Artificial intelligence as a modality to enhance the readability of neurosurgical literature for patients

This study, published in the *Journal of Neurosurgery*, attempts to evaluate the effectiveness of ChatGPT in generating readable summaries of neurosurgical literature for patient education. However, despite its innovative aim, the study has several critical shortcomings in methodology, analysis, and conclusions.
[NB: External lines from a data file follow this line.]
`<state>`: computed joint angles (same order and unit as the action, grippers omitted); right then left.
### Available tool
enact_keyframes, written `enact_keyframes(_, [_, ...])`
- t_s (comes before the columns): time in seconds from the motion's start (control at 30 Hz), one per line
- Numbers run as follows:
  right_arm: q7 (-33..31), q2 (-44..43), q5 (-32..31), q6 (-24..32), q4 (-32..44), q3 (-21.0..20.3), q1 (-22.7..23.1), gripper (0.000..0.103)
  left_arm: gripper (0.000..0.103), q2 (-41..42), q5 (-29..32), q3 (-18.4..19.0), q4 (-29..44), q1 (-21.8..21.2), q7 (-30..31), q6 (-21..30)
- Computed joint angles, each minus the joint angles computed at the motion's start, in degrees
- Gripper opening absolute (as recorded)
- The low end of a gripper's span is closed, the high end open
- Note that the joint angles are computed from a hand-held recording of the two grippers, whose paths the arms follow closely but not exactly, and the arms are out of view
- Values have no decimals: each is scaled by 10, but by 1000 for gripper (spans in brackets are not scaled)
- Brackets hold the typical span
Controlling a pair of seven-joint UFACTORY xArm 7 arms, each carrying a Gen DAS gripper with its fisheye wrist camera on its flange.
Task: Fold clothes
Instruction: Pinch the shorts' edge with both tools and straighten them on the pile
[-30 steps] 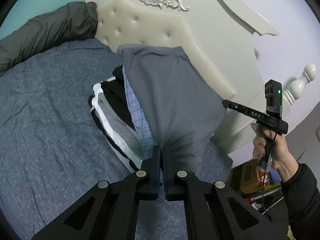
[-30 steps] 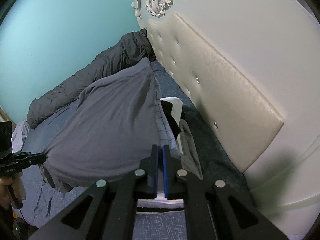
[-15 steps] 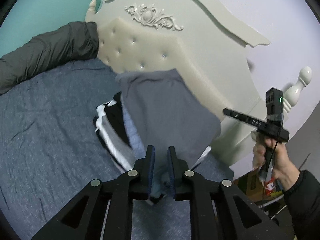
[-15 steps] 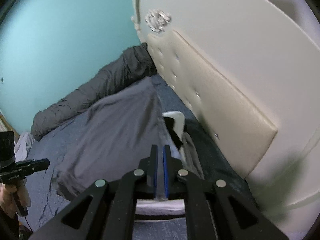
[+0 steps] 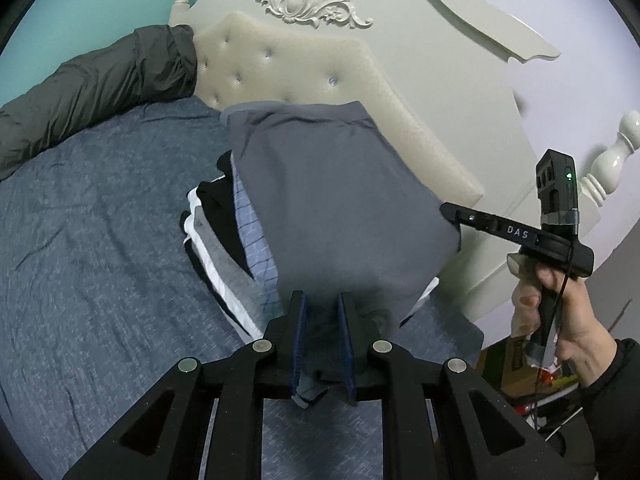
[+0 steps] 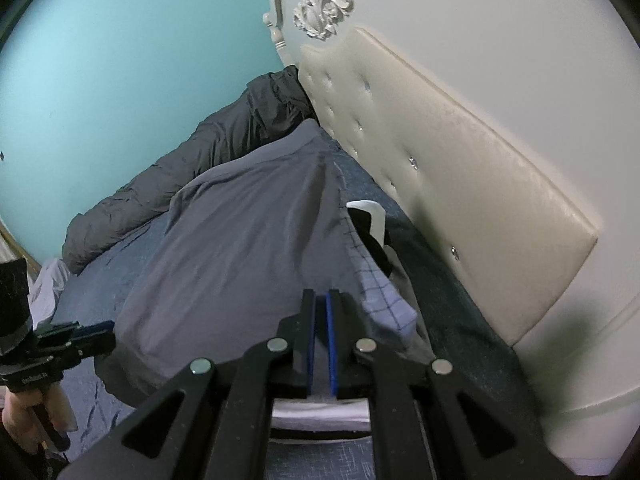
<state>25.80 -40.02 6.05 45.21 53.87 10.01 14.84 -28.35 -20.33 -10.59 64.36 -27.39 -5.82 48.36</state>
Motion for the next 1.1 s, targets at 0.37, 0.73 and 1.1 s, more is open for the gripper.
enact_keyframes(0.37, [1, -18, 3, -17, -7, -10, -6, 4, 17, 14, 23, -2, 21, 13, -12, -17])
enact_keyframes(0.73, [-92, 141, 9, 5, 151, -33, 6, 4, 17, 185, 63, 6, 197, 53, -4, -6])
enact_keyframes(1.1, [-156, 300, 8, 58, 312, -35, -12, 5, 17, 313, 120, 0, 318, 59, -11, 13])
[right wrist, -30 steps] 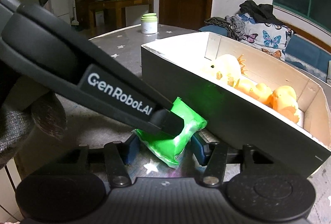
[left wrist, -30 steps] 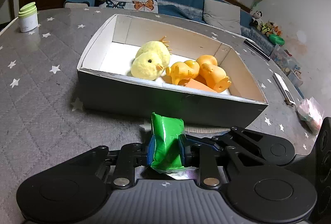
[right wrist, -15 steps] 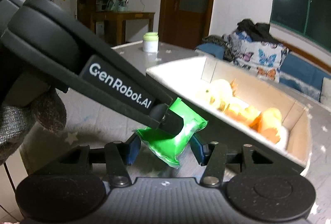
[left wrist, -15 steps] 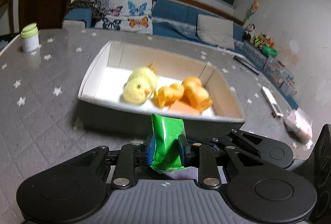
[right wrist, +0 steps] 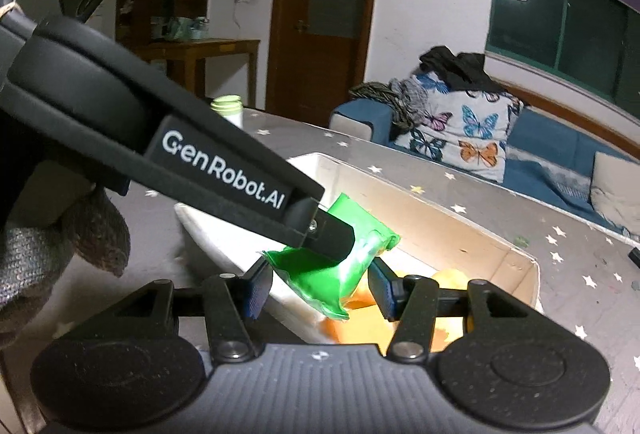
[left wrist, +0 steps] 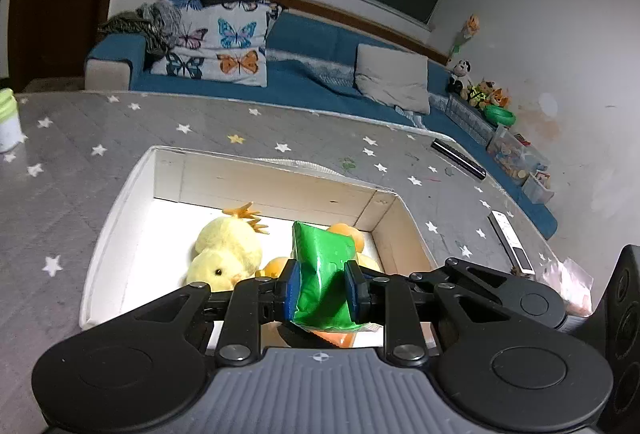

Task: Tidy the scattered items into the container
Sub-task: 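Carry the green packet into the box and open both tools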

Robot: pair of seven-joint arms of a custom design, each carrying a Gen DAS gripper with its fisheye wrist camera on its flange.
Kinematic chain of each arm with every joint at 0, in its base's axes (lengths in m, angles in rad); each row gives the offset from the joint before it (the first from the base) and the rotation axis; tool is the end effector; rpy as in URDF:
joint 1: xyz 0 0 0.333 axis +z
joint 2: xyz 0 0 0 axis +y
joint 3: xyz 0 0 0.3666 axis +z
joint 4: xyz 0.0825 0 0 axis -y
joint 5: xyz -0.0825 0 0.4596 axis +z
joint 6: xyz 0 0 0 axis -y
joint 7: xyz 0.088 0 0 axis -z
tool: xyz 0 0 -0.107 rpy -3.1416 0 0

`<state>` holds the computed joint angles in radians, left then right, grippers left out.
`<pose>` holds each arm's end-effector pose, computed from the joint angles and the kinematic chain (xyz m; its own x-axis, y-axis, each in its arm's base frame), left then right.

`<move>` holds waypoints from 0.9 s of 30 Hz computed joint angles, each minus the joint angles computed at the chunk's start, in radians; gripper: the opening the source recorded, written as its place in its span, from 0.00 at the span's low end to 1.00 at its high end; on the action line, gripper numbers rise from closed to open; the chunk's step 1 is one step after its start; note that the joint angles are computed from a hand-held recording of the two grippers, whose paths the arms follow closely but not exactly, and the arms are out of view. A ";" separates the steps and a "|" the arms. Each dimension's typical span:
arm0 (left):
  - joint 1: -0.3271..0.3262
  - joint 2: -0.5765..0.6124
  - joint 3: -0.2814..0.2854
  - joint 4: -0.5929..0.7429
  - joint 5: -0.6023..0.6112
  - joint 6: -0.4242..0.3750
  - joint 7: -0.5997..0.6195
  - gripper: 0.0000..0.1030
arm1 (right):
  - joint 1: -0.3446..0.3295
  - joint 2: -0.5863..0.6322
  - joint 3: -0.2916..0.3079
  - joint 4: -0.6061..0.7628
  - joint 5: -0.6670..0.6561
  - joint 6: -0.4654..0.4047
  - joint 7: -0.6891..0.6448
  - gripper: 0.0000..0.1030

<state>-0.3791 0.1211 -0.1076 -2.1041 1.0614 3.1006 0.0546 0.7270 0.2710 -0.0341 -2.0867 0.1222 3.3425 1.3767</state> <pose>0.5444 -0.3685 0.4391 -0.1525 -0.9298 0.3351 -0.6941 -0.1406 -0.7060 0.5443 0.4369 0.4107 0.6534 -0.7523 0.0844 -0.3735 -0.4173 -0.8284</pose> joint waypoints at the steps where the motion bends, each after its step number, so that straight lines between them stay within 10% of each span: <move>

Firstly, the selection of abstracts from the “top 5 ranked neurosurgical journals” according to Google Scholar lacks justification and transparency. The relatively small sample size (n=150) does not provide robust statistical power, especially given the complex linguistic and conceptual nature of neurosurgical literature. Additionally, the study’s reliance on readability metrics such as Flesch-Kincaid and SMOG indices fails to capture the depth of understanding required for meaningful patient comprehension. These readability scores, though widely used, do not measure how effectively a layperson understands specialized medical information—a gap that questions the study’s relevance to real-world patient education.

The authors’ main conclusion—that GPT-4 summaries improve readability—lacks novelty, as ChatGPT is inherently designed to simplify the language. Moreover, readability alone does not equate to patient comprehension. A critical shortfall of this study is its failure to assess whether patients interpret the simplified summaries correctly, thus missing a key aspect of effective patient education. Enhancing readability without ensuring true comprehension and accuracy in a medical context presents an incomplete solution that could risk misinterpretation of vital information.

Further weakening the study’s rigor is its simplistic assessment of “scientific accuracy.” Relying on two physicians to rate the accuracy of summaries is insufficient for validating complex neurosurgical information. This approach leaves the study vulnerable to bias and limits the generalizability of its findings. The authors cite Cohen’s kappa to measure interrater reliability, yet provide no substantive discussion on the expertise of these reviewers or the potential variability in their interpretations of scientific accuracy—a serious oversight for a study that aspires to impact patient education.

In conclusion, while this study in the *Journal of Neurosurgery* introduces an interesting concept, it suffers from a lack of methodological rigor and a superficial approach to evaluating AI in patient education. Future research would benefit from a more robust sample, refined metrics that go beyond readability to assess comprehension and accuracy, and a thorough validation process. This would provide a more meaningful and reliable foundation for using AI-generated summaries in patient education, moving beyond readability to truly impactful patient understanding.